I have a confession to make, I love sandwiches a lot. I eat them every week at least once in some form or another, and it’s usually for dinner not lunch. What?!! I know. It’s all good if it’s a simple turkey and cheese with tons of lettuce, or something a little fancier like this avocado sprout vegetable sandwich, I’m good. I’ve also had to convince Brian this is an ok thing to do. He likes sandwiches, just not so much for dinner. But he’s come over to my side a bit. I’ve always loved them, since I was a kid. And I’ve been cooking as long as I’ve loved them too. Or at least helping in the kitchen. So it’s not like I eat them because I didn’t know how to cook for myself, I just really like them. And since I can remember, I’ve always been a fan of grainy bread, and tons of vegetables.

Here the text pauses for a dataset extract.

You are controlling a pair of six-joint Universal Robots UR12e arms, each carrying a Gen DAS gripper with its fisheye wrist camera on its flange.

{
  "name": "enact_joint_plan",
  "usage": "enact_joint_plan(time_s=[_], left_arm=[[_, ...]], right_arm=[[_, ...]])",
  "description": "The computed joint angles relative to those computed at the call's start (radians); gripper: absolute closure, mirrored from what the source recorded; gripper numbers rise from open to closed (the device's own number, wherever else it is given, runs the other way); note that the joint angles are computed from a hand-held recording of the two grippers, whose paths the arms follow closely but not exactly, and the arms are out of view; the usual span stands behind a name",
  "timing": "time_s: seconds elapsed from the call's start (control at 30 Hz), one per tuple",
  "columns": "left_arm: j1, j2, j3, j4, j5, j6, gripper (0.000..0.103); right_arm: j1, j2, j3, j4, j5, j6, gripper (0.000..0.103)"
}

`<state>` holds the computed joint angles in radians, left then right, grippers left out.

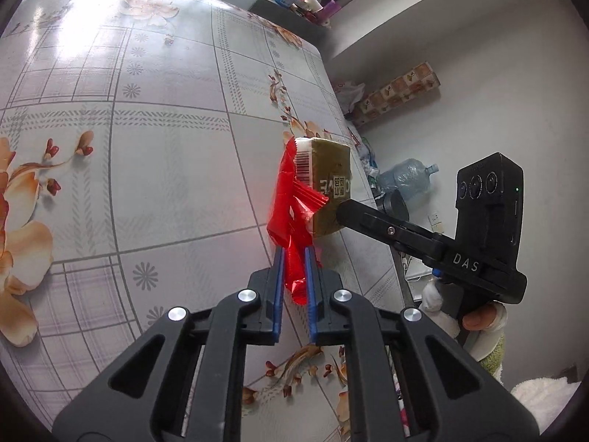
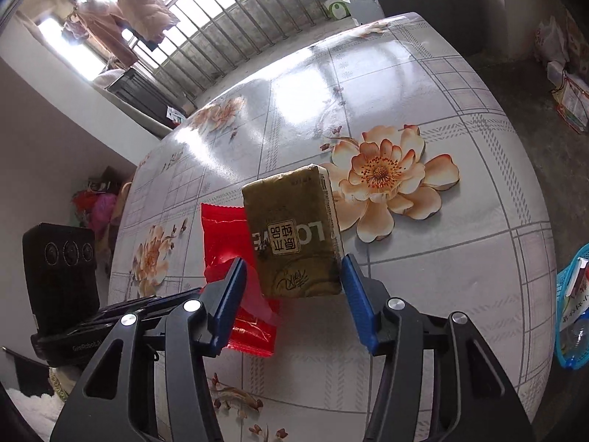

Back in Sacramento I used to go to the cutest vegetarian walk up counter shop and order a vegetarian sandwich kind of like this. My Mom has no idea how this all happened, but I’ve been eating grainy bread and vegetables my whole life. She wonders how it all started, but I recall her favorite sandwich is whole wheat walnut sourdough toast with cheese, apples, and greens, so she’s not that far off. But the funny thing is, she dislikes most sandwiches and I love them. It’s not even that they are the perfect vessel for protein, grains, and greens, I’ve not even thought too much about that. I just like them. So I thought it was time to share a super crazy healthy version of the sandwich I ate at Sunflower Cafe back in Sacramento, Ca. I love that place, I’ll need to stop by there on my next visit, it’s super cute. If you live there, try it, it’s so good!
The most funny part, I made this avocado sprout sandwich, cleaned up the kitchen, and headed straight to my Moms to have lunch before going to some doctors appointments with her, and she loved it. Like ate the whole thing loved it. So funny to me! She has taught me a few tricks to a better sandwich though, and they work great! Restaurants do this too, if you’ve ever wondered why restaurant and deli sandwiches are better, they add salt and pepper, and construct the ingredients in a certain way :).
Sprouts are finicky little greens and hard to find in stores sometimes, so often times I buy micro greens instead, they are always available year round. They are crazy nutrient dense amazing greens with tons of vitamins!
Avocado Sprout Vegetable Sandwich
makes 1 sandwich
Ingredients:
2 slices bread, I used sprouted whole wheat, but sourdough would be good too
2 teaspoons grainy mustard
1/2 large avocado, sliced
3 cherry or grape tomatoes, sliced- you could also use any sliced tomato
1/2 teaspoon olive oil
1 large cremini mushroom, sliced
1/2 cup shredded carrots
1/2 cup micro greens or sprouts
2 slices pepper jack cheese, omit for vegan
fine sea salt
fresh cracked black pepper
Method:
There is a method to this simple recipe 🙂
Divide the mustard on each side of bread, spread evenly. Divide avocado slices on each side of bread evenly. Top one side with sliced tomatoes, and sprinkle with pinch of salt and pepper, then drizzle with tiny bit of olive oil. Top tomatoes with cheese, then mushrooms, carrots, and greens. Top with other slice of bread. Slice and enjoy immediately. Not ideal for leftovers.